• Task
Search the entries for the word "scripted". Copy each line in which it is found.

[Dataset entries]
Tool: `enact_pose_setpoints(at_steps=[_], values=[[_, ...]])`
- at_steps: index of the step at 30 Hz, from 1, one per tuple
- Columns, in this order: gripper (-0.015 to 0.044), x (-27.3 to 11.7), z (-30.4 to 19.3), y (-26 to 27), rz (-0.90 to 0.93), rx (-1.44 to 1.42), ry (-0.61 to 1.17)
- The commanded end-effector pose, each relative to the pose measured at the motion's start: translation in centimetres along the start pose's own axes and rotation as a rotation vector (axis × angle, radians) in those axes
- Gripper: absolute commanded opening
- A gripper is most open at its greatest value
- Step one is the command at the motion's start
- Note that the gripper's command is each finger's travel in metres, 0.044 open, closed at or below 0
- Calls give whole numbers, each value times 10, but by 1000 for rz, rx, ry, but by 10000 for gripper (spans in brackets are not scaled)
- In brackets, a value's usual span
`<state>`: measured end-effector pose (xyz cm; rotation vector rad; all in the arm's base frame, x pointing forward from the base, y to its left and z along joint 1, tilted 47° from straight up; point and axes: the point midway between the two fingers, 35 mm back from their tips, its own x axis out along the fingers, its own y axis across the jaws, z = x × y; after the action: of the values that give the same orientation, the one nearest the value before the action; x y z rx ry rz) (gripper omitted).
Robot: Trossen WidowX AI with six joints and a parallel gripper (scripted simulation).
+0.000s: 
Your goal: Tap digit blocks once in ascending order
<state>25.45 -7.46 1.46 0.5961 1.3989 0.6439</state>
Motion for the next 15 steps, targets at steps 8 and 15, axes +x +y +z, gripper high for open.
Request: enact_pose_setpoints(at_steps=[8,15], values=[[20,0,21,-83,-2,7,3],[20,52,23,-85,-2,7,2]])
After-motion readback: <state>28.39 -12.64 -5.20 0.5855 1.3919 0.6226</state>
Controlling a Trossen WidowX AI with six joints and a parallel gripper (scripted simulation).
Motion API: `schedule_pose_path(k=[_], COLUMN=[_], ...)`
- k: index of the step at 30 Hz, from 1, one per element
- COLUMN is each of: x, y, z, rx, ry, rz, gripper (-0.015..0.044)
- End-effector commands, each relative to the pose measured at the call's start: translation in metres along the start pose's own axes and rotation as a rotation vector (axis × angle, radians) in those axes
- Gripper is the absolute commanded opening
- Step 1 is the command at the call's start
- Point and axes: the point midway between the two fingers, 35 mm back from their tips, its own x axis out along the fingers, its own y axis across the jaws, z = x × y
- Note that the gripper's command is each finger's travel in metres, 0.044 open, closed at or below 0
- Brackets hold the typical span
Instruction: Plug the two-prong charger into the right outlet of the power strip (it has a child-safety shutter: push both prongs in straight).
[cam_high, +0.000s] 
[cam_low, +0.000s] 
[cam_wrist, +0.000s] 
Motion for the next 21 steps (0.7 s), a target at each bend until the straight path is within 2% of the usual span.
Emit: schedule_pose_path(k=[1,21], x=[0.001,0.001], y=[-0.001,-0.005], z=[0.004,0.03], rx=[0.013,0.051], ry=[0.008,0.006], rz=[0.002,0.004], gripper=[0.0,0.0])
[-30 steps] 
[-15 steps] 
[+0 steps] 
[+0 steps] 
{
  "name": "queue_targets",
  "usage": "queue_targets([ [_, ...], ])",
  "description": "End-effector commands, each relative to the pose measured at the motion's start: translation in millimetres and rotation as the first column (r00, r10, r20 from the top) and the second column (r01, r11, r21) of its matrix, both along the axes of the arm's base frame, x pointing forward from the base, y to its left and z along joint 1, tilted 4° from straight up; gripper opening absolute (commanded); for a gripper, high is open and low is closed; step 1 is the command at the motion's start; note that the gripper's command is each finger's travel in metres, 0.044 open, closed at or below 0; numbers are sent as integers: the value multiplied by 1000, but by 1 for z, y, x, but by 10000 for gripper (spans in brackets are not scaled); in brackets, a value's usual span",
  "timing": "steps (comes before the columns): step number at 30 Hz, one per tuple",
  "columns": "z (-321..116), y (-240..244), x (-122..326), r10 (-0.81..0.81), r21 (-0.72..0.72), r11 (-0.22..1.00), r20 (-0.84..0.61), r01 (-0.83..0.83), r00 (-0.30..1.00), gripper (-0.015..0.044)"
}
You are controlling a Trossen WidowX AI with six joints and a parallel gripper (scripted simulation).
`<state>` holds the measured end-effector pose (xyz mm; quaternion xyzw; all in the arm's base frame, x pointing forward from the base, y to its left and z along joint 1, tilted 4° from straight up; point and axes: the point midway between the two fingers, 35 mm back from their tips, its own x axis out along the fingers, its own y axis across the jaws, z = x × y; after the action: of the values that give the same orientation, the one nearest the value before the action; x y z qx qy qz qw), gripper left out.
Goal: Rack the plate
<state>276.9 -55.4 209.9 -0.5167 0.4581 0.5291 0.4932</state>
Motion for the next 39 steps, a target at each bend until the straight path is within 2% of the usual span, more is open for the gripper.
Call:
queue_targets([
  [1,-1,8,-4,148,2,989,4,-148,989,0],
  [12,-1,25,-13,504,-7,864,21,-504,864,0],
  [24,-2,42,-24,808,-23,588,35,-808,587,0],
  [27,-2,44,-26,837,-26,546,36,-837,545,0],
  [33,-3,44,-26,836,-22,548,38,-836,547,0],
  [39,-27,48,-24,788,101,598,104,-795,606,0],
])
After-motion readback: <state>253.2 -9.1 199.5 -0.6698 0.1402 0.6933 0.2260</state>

• Answer section
Robot: Trossen WidowX AI with six joints and a parallel gripper (scripted simulation).
Controlling a Trossen WidowX AI with six joints and a parallel gripper (scripted simulation).
You are controlling a Trossen WidowX AI with six joints and a parallel gripper (scripted simulation).

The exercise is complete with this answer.